- Promotional poster used for guerrilla marketing campaign
- Written by: Jim Byrnes
- Directed by: Armand Mastroianni
- Starring: Luke Perry; C. Thomas Howell; Kim Coates; Jaclyn DeSantis;
- Theme music composer: Nathan Furst
- Country of origin: United States
- Original language: English

Production
- Producer: Larry Levinson
- Cinematography: James W. Wrenn
- Editor: Colleen Halsey
- Running time: 79 minutes

Original release
- Network: Hallmark Channel
- Release: July 5, 2008

= A Gunfighter's Pledge =

2008 TV film

A Gunfighter's Pledge is a 2008 American Western television film starring Luke Perry. The film premiered on Hallmark Channel in July 2008. It was filmed at Big Sky Ranch in Simi Valley, California. The film was released on DVD as The Pledge, which had been the original working title.

==Plot==
Ex-lawman Matt Austin (Luke Perry) accidentally kills an innocent man (Alex Paez) while hunting an outlaw who killed his family. He pledges to the dying man that he will take his body to his sister Amaya (Jaclyn DeSantis). Austin wrestles with the idea of telling her he caused the death, but is faced with bigger battles once at the farm. There he gets involved with land baron Horn (C. Thomas Howell), who is trying to take Amaya's land. Their lives are more intertwined than he thought, when he takes on Horn and discovers that Horn has hired the man he was looking for all along.

==Cast==
- Luke Perry as Matt Austin
- C. Thomas Howell as Horn
- Kim Coates as Tate
- Jaclyn DeSantis as Amaya
- Francesco Quinn as Sheriff
- Jorge-Luis Pallo as Samuel
- Wyatt Smith as Billy
- Nicholas Guest as Vaughn
- Alex Paez as Eddie
- Johann Urb as Lars Anderson
- Daniel Wisler as Hank
- James Keane as Preacher
- Chip Sickler as Hogan
- Jeffrey Markle as Bartender
- Lisa Brenner as Gail Austin
- Franc Ross as Sheriff
- Bob Ross as Town Resident
- Jordan Timsit as Jacob Austin
- Miranda Cunha as Fellini Prostitute
- Laci Greenfield as Suzy
- Laura Molina as Saloon Girl

==Promotion==
Hallmark Channel employed guerilla marketing tactics to promote the movie. The network dispatched 20 cowboys each day from June 30 through July 2 in various places, including Times Square and Rockefeller Plaza in New York City, and Venice Beach and the Santa Monica Pier in Los Angeles.
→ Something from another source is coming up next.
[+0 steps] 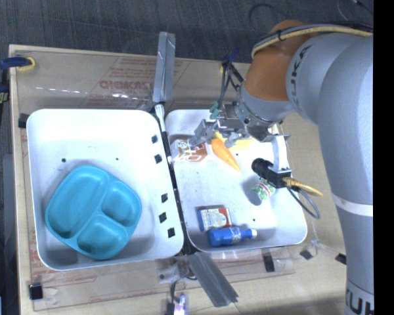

Over the three days, the cowboys engaged onlookers in showdowns and deputized locals with sheriff's badges featuring tune-in information for the film. Flypostings in the form of Old west-style wanted posters featuring an ink-block likeness of Luke Perry's character, Matt Austin, and the phrase, "a sheriff with nothing to lose" were also put up around the cities.

==Reception==
When A Gunfighter's Pledge premiered on Hallmark Channel, it scored a 2.3 household rating with over 1.9 million homes. It ranked as the second-highest-rated Prime Time telecast of the day and the second-highest-rated ad-supported cable movie of the week. The movie also boosted the network to rank third in Prime Time on the day of its premiere with a 1.9 household rating. It also ranked in the top 10 during the time period among key demo ratings and delivery.